Very little is known with reference either to the structure or development of excretory organs in the Echinodermata and the other Invertebrate types of which no mention has been so far made in this Chapter.
Excretory organs and generative ducts of the Craniata.
Although it would be convenient to separate, if possible, the history of the excretory organs from that of the generative ducts, yet these parts are so closely related in the Vertebrata, in some cases the same duct having at once a generative and a urinary function, that it is not possible to do so.
The excretory organs of the Vertebrata consist of three distinct glandular bodies and of their ducts. These are (1) a small glandular body, usually with one or more ciliated funnels opening into the body cavity, near the opening of which there projects into the body cavity a vascular glomerulus. It is situated very far forwards, and is usually known as the head-kidney, though it may perhaps be more suitably called, adopting Lankester’s nomenclature, the pronephros. Its duct, which forms the basis for the generative and urinary ducts, will be called the segmental duct.
(2) The Wolffian body, which may be also called the mesonephros. It consists of a series of, at first, segmentally (with a few exceptions) arranged glandular canals (segmental tubes) primitively opening at one extremity by funnel-shaped apertures into the body cavity, and at the other into the segmental duct. This duct becomes in many forms divided longitudinally into two parts, one of which then remains attached to the segmental tubes and forms the Wolffian or mesonephric duct, while the other is known as the Müllerian duct.
(3) The kidney proper or metanephros. This organ is only found in a completely differentiated form in the amniotic Vertebrata. Its duct is an outgrowth from the Wolffian duct.
The above parts do not coexist in full activity in any living adult member of the Vertebrata, though all of them are found together in certain embryos. They are so intimately connected that they cannot be satisfactorily dealt with separately.
Elasmobranchii. The excretory system of the Elasmobranchii is by no means the most primitive known, but at the same time it forms a convenient starting point for studying the modifications of the system in other groups. The most remarkable peculiarity it presents is the absence of a pronephros. The development of the Elasmobranch excretory system has been mainly studied by Semper and myself.

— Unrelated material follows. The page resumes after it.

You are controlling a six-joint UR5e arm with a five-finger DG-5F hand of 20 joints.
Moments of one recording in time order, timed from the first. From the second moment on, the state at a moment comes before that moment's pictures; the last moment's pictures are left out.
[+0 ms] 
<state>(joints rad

The first trace of the system makes its appearance as a knob of mesoblast, springing from the intermediate cell-mass near the level of the hind end of the heart ([fig. 385] A, pd). This knob is the rudiment of the abdominal opening of the segmental duct, and from it there grows backwards to the level of the anus a solid column of cells, which constitutes the rudiment of the segmental duct itself ([fig. 385] B, pd). The knob projects towards the epiblast, and the column connected with it lies between the mesoblast and epiblast. The knob and column do not long remain solid, but the former acquires an opening into the body cavity ([fig. 421], sd) continuous with a lumen, which makes its appearance in the column ([fig. 386], sd). The knob forms the only structure which can be regarded as a rudiment of the pronephros.